Respons Roy Suryo dan Kontroversi yang Berlanjut
Roy Suryo, yang menjadi salah satu terlapor, sebelumnya telah menjalani pemeriksaan pada 7 Juli 2025 dan dicecar 85 pertanyaan oleh penyidik. Ia sempat mempertanyakan legalitas pelapor, menyebut mereka tidak memiliki kedudukan hukum yang jelas terkait Jokowi.
“Mereka itu yang lapor-lapor ini, yang lopar-lapor ini aneh gitu, karena itu adalah tidak ada kaitan hukumnya, tidak ada saudara, hubungan saudara, hubungan darah dia dengan Joko Widodo,” ungkap Roy.
Meski demikian, Roy menegaskan bahwa ia tidak gentar menghadapi laporan tersebut. Ia bahkan menyatakan kesiapannya untuk “membongkar” kasus ini melalui pendekatan forensik digital, termasuk uji karbon untuk memverifikasi keaslian ijazah.
Sementara itu, kubu Jokowi melalui kuasa hukumnya, Rivai Kusumanegara, menyatakan bahwa peningkatan status laporan ke tahap penyidikan menunjukkan adanya kebenaran dalam pengaduan yang diajukan. “Ditingkatkannya ke tahap penyidikan menandakan pengaduan yang disampaikan Pak Jokowi mengandung kebenaran dan merupakan tindak pidana,” ujar Rivai.

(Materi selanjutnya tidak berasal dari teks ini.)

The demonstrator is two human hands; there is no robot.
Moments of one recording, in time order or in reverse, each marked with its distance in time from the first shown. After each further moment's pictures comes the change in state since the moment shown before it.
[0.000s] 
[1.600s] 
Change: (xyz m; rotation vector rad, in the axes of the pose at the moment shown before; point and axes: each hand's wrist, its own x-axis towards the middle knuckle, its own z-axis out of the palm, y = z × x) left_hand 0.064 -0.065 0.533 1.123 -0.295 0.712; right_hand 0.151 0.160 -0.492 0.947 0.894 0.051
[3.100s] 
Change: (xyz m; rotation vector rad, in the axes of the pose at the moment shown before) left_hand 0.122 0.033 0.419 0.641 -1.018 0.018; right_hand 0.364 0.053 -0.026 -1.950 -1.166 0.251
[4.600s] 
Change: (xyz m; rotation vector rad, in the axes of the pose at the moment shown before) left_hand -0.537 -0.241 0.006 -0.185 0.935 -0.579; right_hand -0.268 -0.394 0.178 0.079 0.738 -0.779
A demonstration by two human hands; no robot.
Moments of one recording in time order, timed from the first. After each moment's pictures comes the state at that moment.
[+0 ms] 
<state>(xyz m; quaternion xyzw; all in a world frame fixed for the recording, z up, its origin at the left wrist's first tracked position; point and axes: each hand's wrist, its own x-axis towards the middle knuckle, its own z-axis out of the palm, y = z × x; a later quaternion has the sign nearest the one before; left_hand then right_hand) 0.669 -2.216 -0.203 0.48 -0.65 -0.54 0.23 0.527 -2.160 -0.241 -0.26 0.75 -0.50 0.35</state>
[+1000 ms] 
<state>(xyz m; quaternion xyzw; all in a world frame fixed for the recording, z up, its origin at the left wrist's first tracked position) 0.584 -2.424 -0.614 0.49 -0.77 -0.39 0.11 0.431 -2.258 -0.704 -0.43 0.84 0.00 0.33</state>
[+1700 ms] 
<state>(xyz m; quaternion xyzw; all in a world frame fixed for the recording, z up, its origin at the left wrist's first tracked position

Kasus ini telah memicu kegaduhan di masyarakat, termasuk di lingkungan akademik Universitas Gadjah Mada (UGM), tempat Jokowi menempuh pendidikan. Tudingan ijazah palsu juga memunculkan ketegangan di Solo, terutama di sekitar kediaman Jokowi, yang dianggap meresahkan warga setempat.
Relawan Pro-Jokowi (Projo) menyambut baik langkah penyidikan ini. Wakil Ketua Umum Projo, Freddy Alex Damanik, yakin bahwa Roy Suryo dan pihak lain yang terlibat akan segera ditetapkan sebagai tersangka. “Jujur kami sudah meyakini ini sejak awal, hanya masalah waktu saja Roy Suryo dkk akan menjadi tersangka atas tuduhan mereka kepada Pak Jokowi,” tegas Freddy.
Langkah Hukum Berikutnya
Pihak kepolisian kini tengah mendalami bukti-bukti yang ada, termasuk keterangan dari sejumlah saksi seperti ajudan Jokowi, Kompol Syarif Fitriansyah, serta tokoh lain seperti Tifauzia dan Rismon Sianipar. Dengan naiknya status kasus ke penyidikan, publik menanti perkembangan lebih lanjut, termasuk potensi penetapan tersangka dalam waktu dekat.
Kasus ini tidak hanya menjadi sorotan hukum, tetapi juga memperpanas diskusi politik di Indonesia. Dengan proses hukum yang terus bergulir, kejelasan mengenai tuduhan ijazah palsu Jokowi diharapkan dapat terungkap, memberikan kepastian hukum bagi semua pihak yang terlibat.